## Exercise directions
Take the lines of the data below from the very first through the line containing "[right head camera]" and output them exactly, pictures excluded.

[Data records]

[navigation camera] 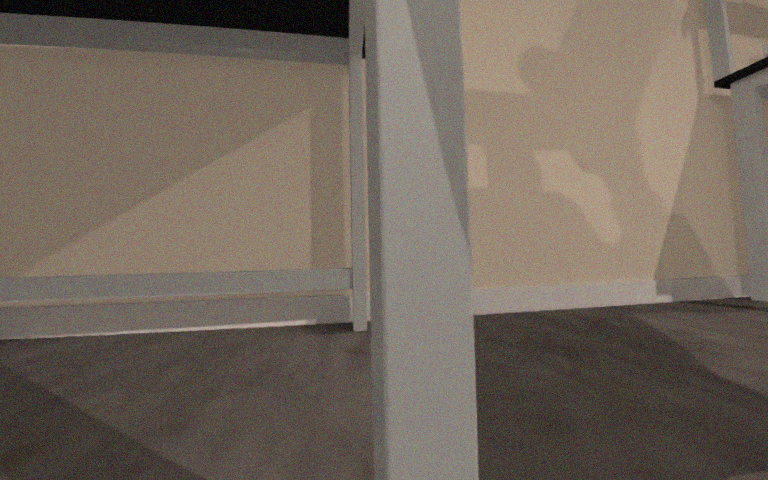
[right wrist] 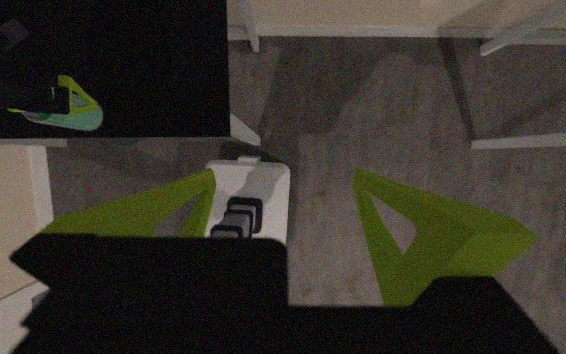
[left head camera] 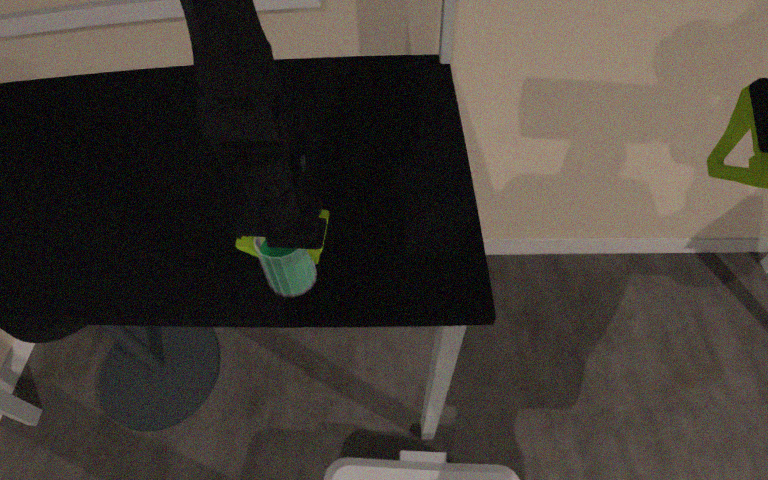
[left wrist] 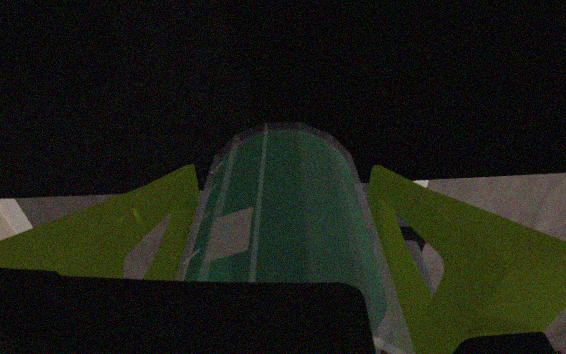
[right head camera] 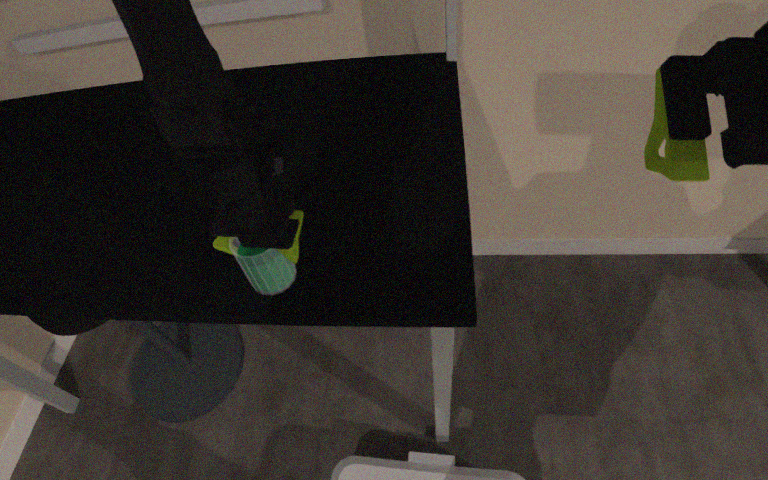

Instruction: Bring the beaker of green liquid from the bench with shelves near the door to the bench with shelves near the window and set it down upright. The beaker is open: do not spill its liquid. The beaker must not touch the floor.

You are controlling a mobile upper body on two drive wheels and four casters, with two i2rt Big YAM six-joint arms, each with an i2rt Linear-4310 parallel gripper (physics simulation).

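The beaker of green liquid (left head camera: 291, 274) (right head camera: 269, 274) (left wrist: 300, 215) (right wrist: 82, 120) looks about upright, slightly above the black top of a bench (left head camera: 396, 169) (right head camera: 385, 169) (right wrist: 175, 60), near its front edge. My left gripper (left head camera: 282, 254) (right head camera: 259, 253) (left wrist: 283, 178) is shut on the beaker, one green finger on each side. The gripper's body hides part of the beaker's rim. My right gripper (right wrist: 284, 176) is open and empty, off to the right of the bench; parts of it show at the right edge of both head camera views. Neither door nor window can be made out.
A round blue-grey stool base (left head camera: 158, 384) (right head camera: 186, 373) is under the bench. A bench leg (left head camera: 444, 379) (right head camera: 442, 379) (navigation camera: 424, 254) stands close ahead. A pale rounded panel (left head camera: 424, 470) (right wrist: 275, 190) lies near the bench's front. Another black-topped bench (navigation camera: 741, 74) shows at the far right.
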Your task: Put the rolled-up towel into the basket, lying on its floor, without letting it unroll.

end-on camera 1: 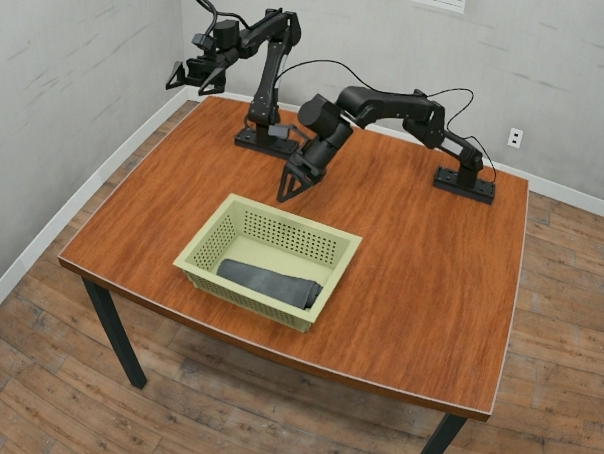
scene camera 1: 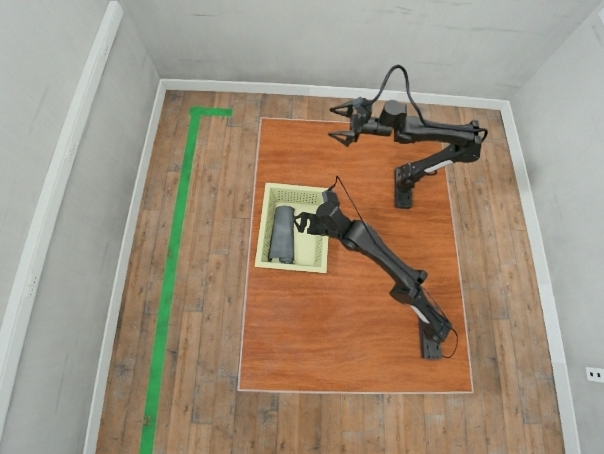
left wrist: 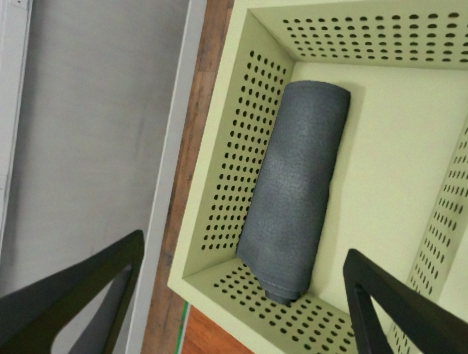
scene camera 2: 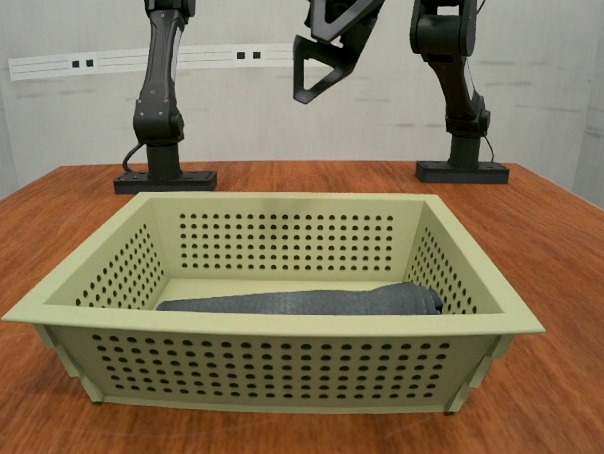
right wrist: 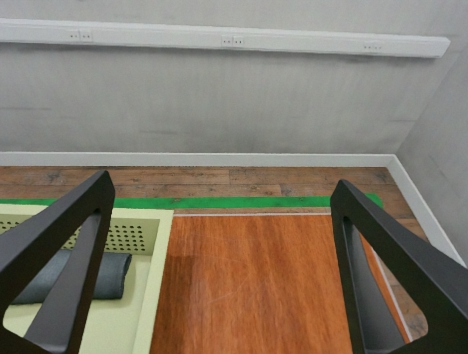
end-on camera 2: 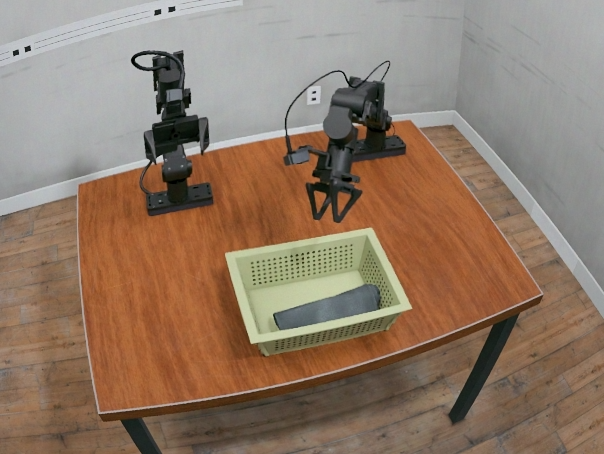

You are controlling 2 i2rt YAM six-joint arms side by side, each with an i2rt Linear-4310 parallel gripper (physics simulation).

## Answer section
[navigation camera] 
[right wrist] 
[left head camera] 
[left wrist] 
[right head camera] 

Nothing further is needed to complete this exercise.